1. Immune/stromal score were significantly associated with T pathological stage and PRCC subtypes
We downloaded 323 PRCC samples from the TCGA database. Gene expression patterns and clinical characteristics were included. Based on the ESTIMATE algorithm, immune score (-1952.04 to 3372.51) and stromal score (-1821.04 to 1469.55) of 291 samples were calculated. We attempted to analyze the relations between immune/stromal score and TNM, stage and subtype (Fig. 1A-D). Results showed the differences in the stromal score of T pathological stages were significant (T3 > T2 > T1, T4, P < 0.05). Since only two T4 samples are not representative, we considered that high T pathological grade correlated with high stromal score. And the average immune scores of type 2 were higher than type 1 (P < 0.05). Similarly, type 2 had higher stromal scores compared to type 1 (P < 0.05, Fig. 1E, F). Finally, we divided the samples into two groups on the basis of median immune/stromal score, but no significant differences were found in OS via Kaplan–Meier analysis (Fig. 1G, H).

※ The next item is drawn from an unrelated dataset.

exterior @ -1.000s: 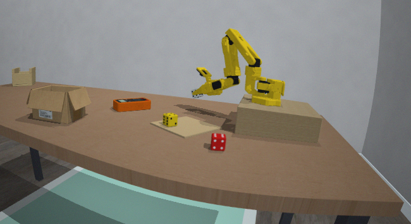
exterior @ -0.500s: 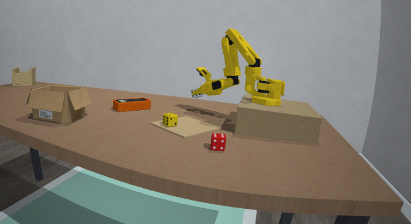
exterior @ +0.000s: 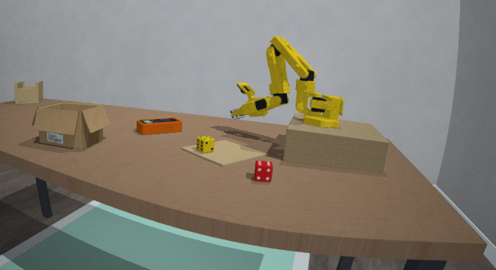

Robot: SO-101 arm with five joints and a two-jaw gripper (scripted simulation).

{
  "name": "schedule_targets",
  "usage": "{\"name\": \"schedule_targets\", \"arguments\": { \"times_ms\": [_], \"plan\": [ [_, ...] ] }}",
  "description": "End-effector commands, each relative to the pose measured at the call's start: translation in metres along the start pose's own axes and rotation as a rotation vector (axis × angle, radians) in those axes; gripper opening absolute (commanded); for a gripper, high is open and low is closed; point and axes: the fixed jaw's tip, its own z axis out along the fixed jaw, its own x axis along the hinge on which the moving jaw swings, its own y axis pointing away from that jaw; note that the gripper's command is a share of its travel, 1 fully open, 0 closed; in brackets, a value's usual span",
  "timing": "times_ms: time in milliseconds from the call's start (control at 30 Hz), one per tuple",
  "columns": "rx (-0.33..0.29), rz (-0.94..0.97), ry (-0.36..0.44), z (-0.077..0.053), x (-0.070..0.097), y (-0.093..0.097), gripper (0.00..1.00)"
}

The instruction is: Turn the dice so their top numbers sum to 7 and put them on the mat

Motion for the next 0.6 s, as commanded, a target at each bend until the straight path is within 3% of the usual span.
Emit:
{"name": "schedule_targets", "arguments": {
  "times_ms": [0,567],
  "plan": [
    [-0.009,0.006,-0.007,0.0006,0.0004,0.0026,0.00],
    [-0.009,0.006,-0.007,0.0027,0.0060,0.0025,0.00]
  ]
}}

2. Identification of DEGs with immune/stromal score
To determine whether all genes were associated with immune/stromal score, gene expression profile of 291 patients were analyzed. We mapped volcano plots with the cutoffs of |Log2FC|>1 and FDR < 0.05 (Fig. 2A, B). 983 upregulated and 6 downregulated genes were identified according to immune score. 1142 upregulated and 27 downregulated genes were extracted based on stromal score. Venn diagrams identified 763 upregulated common genes and 4 downregulated common genes (Fig. 2C, D, Supplementary Table S1). GO analysis showed upregulated genes were mostly associated with immune and inflammatory response, chemokine activity, IgG binding and cell adhesion molecule binding (Fig. 2E-G).
3. Association of upregulated common genes with OS
In order to obtain the relationships between each gene and OS, Kaplan–Meier was applied for survival analysis of 763 upregulated genes, and the impact of 120 genes (Supplementary Table S2) on OS was statistically significant.
4. Selection of molecular complexes from protein interaction networks
To study protein interactions of 120 genes, String tool was performed to structure a PPI network comprised of 84 nodes and 297 edges. Then we used MCODE to select prominent modules: module 1, composed of 17 hub genes (CXCR5, CD19, PDCD1, IL21R,GZMB༌TNFRSF9༌CD38༌CXCL10༌SELL, LAG3, CD44, CD80, CCL21, ITGA4, CCL19, IL6, and CXCL13, Fig. 3A) and module 2, including 5 hub genes (BLK, CD79A, FCRLA, MS4A1 and POU2AF, Fig. 3B), which were strongly associated with other genes, suggesting that they might play an important role in PRCC.
5. Functional enrichment analysis of valuable genes
To understand whether 22 genes have an impact on the TME, we performed KEGG analysis by DAVID, and the results showed that these genes mainly participated in the following pathways: cytokine-cytokine receptor interaction, chemokine signaling pathway and primary immunodeficiency (Fig. 3C).
6. Construction and validation of a survival model to predict prognosis of PRCC patients
323 PRCC samples from TCGA and 34 samples from GEO were used as train and test group. Univariate cox regression analysis has approved all of 22 genes were significantly with OS (Supplementary Table S3). Then, we applied multivariate cox regression analysis to evaluate the coefficients between 22 hub genes from train group and OS. 4 genes (CD79A, CXCL13, IL6 and CCL19) significantly with patients’ prognosis were confirmed (Supplementary Table S3). Risk score was calculated based on the formula (risk score= (-0.24020) *CD79A + 0.22031* CXCL13 + 0.12025* IL6 + 0.17997* CCL19). According to median risk score, 323 PRCC samples and 34 samples were divided into high and low risk group, Kaplan–Meier survival curves both indicated patients’ prognosis in high risk group were worse than that in low risk group (p = 0.00326, p = 0.02537, Fig. 4A, B). Receiver operating characteristic (ROC) analysis was performed, and area under curve (AUC) of train group and test group was 0.76 and 0.708 (Fig. 4C, D).